◆ INSTRUCTIONS FOR THE TASK
Copy out the data word for word, without any of its pictures.

◆ GIVEN DATA
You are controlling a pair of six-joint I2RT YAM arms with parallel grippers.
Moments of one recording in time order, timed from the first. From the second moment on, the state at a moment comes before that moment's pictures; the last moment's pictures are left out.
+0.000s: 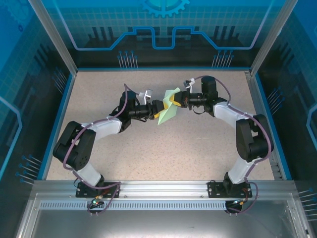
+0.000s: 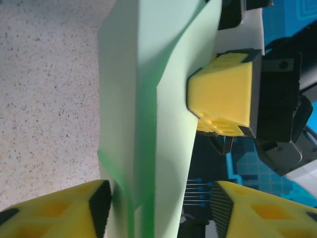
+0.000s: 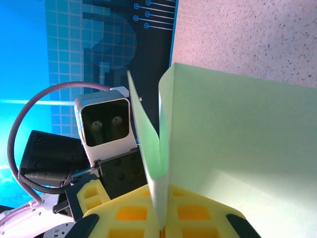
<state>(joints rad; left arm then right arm) -0.40 1.65 0.86 0.49 0.80 -1.09 0.26 1.74 1.10 0.15 -1.04 0.97</state>
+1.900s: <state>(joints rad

◆ EXERCISE RESPONSE
You are controlling a pair of six-joint I2RT YAM arms with parallel grippers.
Moments of one recording in time order, timed from the first. From the second moment on, the state at a moment comes before that moment's pictures; the last moment's pictures are left out.
+0.000s: 
+0.000s: 
+0.000s: 
<state>(joints rad; left arm then right arm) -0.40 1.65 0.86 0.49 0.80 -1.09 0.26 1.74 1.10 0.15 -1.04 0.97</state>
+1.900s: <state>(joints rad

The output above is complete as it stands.